* [Task objective]: Quote the entries below from the line with "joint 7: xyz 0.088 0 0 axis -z" through the line with "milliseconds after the", both ends included, and only those lines.

* [Stored data]:
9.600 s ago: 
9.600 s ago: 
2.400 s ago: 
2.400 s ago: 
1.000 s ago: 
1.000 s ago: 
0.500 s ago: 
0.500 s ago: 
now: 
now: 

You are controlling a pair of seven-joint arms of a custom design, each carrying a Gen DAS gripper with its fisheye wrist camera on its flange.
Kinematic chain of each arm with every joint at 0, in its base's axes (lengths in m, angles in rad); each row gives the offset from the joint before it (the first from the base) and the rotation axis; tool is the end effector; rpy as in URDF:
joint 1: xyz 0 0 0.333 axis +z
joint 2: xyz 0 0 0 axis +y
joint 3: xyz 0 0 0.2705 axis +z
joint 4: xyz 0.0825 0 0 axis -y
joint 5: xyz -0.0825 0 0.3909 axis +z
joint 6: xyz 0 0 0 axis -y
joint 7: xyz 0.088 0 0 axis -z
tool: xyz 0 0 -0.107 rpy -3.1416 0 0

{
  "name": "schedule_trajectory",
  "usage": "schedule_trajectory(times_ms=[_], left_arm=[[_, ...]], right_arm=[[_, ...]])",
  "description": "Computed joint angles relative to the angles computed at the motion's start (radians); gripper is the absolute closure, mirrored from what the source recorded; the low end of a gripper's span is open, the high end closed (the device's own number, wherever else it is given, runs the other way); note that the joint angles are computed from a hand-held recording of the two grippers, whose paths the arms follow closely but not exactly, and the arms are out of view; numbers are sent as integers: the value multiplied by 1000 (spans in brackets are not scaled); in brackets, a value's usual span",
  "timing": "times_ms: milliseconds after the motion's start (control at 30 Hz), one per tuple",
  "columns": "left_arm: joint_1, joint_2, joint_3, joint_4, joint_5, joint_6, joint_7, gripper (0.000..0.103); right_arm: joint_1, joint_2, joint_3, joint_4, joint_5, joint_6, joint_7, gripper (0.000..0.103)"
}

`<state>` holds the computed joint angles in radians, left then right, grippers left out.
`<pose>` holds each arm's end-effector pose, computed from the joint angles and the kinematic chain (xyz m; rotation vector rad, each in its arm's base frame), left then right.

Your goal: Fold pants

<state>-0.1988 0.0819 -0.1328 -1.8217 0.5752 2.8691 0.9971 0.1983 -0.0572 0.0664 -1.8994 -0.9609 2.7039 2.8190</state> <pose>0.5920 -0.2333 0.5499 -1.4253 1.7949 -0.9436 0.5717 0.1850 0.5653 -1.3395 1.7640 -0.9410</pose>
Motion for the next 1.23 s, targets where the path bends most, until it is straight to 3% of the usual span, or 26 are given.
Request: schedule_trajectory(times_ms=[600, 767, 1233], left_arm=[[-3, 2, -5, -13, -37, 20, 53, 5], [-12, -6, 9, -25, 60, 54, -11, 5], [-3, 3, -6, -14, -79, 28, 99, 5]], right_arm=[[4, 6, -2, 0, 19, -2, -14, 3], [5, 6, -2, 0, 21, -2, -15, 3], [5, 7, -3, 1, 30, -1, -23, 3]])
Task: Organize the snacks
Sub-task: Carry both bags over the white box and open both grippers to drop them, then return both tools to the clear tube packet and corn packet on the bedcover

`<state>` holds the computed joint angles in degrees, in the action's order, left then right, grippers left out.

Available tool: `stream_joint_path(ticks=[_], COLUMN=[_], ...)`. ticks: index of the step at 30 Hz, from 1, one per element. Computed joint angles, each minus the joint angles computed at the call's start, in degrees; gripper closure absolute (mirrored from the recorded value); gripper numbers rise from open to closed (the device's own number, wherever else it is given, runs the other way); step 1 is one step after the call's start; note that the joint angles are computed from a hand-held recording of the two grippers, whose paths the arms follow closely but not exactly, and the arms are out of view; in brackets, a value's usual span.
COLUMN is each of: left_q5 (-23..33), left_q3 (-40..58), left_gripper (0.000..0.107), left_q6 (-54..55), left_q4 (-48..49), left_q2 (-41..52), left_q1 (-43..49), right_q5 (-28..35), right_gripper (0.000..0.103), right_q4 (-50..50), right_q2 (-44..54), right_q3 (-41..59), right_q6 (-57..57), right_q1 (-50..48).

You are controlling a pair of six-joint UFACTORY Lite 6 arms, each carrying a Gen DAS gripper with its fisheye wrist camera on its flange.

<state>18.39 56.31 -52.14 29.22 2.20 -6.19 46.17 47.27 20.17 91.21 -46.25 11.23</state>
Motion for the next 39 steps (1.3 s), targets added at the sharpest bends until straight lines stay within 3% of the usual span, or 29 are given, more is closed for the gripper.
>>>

* [Response area]:
joint 7: xyz 0.088 0 0 axis -z
tool: xyz 0 0 -0.107 rpy -3.1416 0 0

{
  "name": "schedule_trajectory",
  "usage": "schedule_trajectory(times_ms=[_], left_arm=[[_, ...]], right_arm=[[_, ...]])",
  "description": "Computed joint angles relative to the angles computed at the motion's start (radians); gripper is the absolute closure, mirrored from what the source recorded; the low end of a gripper's span is open, the high end closed (the device's own number, wherever else it is given, runs the other way); note that the joint angles are computed from a hand-held recording of the two grippers, whose paths the arms follow closely but not exactly, and the arms are out of view; numbers are sent as integers: the value multiplied by 1000 (spans in brackets are not scaled); in brackets, a value's usual span",
  "timing": "times_ms: milliseconds after the motion's start (control at 30 Hz), one per tuple",

The response to this exercise is done.